Intriguingly, the accuracy of ChatGPT was inclined to increase sequentially, being lowest for Step 1 and highest for Step 3, reflecting the perception of real-world human users, who also find Step 1 subject matter difficult. This particular finding exposes AI’s vulnerability to becoming connected to human ability.
Furthermore, the researchers noted that missing information drove inaccuracy observed in ChatGPT responses which fetched poorer insights and indecision in the AI. Yet, it did not show an inclination towards the incorrect answer choice. In this regard, they could try to improve ChatGPT performance by merging it with other models trained on abundant and highly validated resources in the clinical domain (e.g., UpToDate).
In ~90% of outputs, ChatGPT-generated responses also offered significant insight, valuable to medical students. It showed the partial ability to extract nonobvious and novel concepts that might provide qualitative gains for human medical education. As a substitute for the metric of usefulness in the human learning process, ChatGPT responses were also highly concordant. Thus, these outputs could help students understand the language, logic, and course of relationships encompassed within the explanation text.
Conclusions
The study provided new and surprising evidence that ChatGPT could perform several intricate tasks relevant to handling complex medical and clinical information. Although the study findings provide a preliminary protocol for arbitrating AI-generated responses concerning insight, concordance, accuracy, and the advent of AI in medical education would require an open science research infrastructure. It would help standardize experimental methods and describe and quantify human-AI interactions.

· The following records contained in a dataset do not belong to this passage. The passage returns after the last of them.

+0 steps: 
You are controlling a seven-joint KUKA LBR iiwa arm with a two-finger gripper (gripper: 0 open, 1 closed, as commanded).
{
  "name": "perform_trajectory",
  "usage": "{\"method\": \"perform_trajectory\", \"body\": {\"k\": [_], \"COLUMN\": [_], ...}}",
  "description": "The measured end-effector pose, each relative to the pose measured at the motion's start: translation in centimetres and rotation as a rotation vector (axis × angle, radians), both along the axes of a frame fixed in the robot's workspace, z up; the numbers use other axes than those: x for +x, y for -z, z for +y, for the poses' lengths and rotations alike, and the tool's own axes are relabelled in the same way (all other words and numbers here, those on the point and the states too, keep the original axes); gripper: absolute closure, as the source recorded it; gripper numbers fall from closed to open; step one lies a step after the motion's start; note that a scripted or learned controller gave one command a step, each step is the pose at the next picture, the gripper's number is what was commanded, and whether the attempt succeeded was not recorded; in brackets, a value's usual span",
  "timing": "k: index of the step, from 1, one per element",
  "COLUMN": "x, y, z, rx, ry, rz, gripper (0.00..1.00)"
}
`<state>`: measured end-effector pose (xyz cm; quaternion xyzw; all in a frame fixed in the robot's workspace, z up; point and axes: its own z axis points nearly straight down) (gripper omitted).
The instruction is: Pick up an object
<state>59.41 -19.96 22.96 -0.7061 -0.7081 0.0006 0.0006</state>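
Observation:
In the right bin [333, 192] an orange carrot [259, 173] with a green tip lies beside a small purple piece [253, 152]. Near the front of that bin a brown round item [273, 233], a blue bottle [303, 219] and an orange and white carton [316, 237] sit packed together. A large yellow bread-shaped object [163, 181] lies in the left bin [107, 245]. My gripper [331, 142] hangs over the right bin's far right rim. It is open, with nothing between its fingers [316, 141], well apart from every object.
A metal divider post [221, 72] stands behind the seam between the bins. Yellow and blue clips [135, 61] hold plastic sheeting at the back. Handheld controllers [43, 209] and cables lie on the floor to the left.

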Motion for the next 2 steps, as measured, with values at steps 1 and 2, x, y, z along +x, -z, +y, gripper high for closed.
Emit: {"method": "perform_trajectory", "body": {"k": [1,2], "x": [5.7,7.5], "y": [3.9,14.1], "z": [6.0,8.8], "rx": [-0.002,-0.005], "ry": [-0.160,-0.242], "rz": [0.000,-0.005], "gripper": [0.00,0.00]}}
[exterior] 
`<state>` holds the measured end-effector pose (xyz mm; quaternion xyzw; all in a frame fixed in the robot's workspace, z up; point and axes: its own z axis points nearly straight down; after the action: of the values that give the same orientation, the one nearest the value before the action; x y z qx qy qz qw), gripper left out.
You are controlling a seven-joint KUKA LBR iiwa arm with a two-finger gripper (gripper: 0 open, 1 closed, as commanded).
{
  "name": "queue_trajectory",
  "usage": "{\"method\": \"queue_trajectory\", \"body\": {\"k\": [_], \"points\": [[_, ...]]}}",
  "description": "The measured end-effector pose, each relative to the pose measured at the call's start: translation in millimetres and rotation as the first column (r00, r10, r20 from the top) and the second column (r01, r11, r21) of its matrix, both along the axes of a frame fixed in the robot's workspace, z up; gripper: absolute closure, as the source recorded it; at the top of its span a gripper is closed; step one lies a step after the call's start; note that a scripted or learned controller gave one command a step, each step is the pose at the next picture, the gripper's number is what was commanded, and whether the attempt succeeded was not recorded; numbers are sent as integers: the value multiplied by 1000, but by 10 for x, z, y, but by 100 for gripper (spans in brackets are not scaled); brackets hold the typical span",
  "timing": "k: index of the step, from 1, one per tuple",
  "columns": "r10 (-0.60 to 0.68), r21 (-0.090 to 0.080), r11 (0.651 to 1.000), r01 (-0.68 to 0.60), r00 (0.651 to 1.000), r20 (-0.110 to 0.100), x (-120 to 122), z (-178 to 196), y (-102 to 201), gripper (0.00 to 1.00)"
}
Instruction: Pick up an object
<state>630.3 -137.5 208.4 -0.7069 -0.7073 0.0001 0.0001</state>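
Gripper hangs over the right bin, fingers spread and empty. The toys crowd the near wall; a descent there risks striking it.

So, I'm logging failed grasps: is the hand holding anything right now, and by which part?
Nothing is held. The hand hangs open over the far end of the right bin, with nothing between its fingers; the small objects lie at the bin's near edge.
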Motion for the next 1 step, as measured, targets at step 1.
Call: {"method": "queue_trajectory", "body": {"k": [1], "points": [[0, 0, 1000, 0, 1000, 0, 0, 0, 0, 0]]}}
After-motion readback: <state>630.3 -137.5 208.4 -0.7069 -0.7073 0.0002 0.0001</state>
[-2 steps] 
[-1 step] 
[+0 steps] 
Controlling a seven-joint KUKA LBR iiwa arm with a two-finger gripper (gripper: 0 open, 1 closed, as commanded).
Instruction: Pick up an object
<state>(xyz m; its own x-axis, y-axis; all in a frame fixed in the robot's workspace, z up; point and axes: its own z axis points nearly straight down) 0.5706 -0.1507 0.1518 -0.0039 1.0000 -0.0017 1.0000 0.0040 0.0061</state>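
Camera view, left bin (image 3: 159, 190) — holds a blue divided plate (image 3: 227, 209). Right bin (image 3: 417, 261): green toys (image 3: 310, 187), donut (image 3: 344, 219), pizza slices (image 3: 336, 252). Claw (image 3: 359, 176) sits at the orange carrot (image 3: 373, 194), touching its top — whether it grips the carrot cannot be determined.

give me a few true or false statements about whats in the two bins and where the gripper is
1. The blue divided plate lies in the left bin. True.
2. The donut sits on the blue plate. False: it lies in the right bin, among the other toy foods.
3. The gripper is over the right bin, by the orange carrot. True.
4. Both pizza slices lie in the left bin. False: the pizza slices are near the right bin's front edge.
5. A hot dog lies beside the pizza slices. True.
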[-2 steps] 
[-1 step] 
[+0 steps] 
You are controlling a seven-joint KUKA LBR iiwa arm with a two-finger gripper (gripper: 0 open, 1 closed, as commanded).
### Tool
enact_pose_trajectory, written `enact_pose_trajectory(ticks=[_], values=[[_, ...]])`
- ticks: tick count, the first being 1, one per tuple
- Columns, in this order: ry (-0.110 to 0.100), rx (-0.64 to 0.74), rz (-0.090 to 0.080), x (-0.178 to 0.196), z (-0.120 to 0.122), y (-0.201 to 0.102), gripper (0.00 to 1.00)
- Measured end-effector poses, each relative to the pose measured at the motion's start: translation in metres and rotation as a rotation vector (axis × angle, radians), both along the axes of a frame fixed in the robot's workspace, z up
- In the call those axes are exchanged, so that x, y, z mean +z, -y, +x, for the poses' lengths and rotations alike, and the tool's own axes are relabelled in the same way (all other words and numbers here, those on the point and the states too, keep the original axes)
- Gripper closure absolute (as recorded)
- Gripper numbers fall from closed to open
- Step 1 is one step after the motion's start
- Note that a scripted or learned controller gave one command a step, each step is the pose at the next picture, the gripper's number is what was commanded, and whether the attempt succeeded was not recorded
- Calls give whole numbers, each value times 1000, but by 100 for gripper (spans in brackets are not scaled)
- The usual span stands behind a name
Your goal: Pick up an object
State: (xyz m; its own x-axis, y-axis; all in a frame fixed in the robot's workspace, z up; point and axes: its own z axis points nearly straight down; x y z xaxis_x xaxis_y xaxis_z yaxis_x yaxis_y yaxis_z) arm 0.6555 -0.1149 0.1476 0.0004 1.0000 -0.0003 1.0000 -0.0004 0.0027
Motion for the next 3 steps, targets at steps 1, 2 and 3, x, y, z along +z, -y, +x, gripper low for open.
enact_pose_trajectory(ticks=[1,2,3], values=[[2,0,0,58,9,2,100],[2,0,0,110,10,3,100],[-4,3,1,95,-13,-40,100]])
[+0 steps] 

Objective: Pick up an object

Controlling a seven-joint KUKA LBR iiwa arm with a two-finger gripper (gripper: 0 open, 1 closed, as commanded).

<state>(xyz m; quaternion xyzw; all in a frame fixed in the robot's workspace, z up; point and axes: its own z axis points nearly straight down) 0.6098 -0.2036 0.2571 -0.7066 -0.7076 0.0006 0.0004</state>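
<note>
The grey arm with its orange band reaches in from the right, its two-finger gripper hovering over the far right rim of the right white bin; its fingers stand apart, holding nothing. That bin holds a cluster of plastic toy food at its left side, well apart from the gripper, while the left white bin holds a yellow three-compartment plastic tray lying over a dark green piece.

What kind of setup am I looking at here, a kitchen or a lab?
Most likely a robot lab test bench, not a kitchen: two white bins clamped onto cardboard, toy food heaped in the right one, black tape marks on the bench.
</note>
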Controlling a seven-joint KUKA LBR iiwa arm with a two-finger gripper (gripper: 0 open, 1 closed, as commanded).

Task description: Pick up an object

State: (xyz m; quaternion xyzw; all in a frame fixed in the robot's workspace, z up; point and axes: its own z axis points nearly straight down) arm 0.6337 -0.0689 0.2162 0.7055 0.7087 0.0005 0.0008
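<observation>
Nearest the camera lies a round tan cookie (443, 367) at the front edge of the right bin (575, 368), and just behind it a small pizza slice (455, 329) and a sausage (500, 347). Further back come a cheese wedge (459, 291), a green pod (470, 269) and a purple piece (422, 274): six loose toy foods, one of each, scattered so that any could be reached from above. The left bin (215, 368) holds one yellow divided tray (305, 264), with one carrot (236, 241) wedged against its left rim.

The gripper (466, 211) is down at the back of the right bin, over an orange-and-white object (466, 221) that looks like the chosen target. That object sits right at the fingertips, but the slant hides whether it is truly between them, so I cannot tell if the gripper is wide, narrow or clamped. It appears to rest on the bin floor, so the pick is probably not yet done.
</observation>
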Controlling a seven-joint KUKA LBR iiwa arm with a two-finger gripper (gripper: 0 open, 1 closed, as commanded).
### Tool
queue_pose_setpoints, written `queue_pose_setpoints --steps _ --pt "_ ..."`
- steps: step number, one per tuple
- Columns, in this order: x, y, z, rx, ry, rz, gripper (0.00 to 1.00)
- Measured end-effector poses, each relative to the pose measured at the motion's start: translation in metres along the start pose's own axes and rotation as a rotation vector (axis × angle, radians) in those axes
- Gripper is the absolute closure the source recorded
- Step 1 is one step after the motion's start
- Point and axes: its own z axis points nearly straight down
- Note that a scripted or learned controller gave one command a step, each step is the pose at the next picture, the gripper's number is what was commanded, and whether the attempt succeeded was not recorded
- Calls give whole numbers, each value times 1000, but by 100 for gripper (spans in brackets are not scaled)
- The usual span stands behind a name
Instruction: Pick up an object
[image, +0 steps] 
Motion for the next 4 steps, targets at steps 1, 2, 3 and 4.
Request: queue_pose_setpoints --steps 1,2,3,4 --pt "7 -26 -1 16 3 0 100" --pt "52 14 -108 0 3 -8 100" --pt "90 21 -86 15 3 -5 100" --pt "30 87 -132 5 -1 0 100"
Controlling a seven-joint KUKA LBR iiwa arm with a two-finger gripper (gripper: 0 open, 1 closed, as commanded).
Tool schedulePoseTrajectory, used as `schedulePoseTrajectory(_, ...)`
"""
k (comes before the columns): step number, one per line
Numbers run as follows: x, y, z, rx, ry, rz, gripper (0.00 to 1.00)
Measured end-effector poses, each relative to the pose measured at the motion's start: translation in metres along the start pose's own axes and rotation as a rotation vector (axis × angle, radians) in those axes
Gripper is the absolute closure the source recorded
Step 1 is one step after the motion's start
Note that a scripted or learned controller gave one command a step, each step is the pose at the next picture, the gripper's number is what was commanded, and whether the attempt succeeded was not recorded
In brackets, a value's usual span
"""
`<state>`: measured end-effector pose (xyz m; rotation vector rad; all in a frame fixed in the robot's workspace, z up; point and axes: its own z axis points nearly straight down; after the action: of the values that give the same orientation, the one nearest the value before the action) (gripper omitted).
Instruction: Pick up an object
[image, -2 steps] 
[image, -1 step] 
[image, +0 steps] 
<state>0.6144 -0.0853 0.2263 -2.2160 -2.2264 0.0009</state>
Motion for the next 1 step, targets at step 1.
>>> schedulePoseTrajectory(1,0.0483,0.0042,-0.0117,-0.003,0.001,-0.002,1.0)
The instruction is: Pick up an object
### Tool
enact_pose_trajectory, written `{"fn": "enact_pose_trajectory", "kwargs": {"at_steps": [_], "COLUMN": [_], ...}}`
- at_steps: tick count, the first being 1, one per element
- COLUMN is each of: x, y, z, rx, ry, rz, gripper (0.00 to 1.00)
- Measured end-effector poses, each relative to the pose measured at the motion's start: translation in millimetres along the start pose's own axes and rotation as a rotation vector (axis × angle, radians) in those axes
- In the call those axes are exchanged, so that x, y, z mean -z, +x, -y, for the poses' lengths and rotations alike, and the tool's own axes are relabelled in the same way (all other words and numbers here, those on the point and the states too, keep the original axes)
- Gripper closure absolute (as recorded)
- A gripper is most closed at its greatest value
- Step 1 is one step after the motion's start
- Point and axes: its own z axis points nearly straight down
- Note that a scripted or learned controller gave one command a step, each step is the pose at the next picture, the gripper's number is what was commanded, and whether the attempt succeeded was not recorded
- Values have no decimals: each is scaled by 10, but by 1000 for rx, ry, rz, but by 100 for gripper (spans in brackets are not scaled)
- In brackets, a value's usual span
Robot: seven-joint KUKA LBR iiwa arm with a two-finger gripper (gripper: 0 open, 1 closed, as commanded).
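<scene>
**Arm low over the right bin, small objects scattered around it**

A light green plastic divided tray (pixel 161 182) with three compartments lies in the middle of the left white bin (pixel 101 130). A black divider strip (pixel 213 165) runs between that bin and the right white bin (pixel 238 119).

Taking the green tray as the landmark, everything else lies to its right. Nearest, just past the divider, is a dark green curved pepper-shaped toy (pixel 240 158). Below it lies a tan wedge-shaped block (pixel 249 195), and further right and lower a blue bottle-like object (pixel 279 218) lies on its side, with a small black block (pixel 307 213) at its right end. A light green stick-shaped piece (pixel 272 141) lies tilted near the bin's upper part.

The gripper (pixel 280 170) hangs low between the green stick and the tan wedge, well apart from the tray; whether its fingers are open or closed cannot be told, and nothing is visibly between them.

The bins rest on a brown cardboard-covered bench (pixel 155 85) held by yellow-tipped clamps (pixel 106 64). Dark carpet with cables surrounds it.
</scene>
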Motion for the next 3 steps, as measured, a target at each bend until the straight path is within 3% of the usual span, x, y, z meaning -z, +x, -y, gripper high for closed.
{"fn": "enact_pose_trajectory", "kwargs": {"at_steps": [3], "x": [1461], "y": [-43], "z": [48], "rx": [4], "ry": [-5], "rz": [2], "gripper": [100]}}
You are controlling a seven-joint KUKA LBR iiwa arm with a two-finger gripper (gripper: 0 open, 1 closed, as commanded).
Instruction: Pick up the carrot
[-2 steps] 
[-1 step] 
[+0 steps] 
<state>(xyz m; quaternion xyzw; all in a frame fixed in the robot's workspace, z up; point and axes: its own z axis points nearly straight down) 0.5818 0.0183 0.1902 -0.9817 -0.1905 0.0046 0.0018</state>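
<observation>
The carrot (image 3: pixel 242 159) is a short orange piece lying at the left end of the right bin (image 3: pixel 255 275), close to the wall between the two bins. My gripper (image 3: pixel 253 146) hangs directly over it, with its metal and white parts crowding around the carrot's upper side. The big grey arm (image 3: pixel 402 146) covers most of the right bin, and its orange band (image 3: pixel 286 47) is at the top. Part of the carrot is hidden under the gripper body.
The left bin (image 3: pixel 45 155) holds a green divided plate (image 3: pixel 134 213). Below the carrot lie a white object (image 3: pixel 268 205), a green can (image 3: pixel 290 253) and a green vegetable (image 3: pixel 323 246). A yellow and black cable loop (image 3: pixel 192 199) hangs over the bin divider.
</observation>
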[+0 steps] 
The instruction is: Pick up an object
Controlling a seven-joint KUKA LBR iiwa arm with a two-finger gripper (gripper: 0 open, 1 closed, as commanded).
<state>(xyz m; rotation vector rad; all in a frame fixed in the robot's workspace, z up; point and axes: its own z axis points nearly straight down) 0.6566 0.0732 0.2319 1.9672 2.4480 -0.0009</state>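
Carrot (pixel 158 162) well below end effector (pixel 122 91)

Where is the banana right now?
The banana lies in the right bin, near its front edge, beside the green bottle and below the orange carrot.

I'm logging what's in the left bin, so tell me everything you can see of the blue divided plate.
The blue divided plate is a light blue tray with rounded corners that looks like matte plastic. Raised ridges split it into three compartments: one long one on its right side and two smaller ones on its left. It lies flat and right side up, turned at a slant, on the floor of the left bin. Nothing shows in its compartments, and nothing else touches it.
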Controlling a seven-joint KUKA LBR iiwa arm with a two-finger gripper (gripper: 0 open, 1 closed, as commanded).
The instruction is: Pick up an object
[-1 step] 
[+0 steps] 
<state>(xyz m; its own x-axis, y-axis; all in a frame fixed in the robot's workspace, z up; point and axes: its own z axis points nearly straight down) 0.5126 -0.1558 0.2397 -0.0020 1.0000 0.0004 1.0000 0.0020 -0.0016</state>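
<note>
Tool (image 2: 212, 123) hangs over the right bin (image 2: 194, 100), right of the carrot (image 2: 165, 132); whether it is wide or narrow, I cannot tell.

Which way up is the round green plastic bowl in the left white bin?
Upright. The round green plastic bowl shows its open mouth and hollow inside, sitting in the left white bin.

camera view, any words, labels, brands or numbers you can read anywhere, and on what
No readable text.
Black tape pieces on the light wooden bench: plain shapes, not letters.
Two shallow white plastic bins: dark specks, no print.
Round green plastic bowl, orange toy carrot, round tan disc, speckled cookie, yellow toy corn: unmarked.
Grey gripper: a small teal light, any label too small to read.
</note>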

Soon AIs could become pervasive in clinical practice, with varied applications in nearly all medical disciplines, e.g., clinical decision support and patient communication. The remarkable performance of ChatGPT also inspired clinicians to experiment with it.
At AnsibleHealth, a chronic pulmonary disease clinic, they are using ChatGPT to assist with challenging tasks, such as simplifying radiology reports to facilitate patient comprehension. More importantly, they use ChatGPT for brainstorming when facing diagnostically difficult cases.
The demand for new examination formats continues to increase. Thus, future studies should explore whether AI could help offload the human effort of taking medical tests (e.g., USMLE) by helping with the question-explanation process or, if feasible, writing the whole autonomously.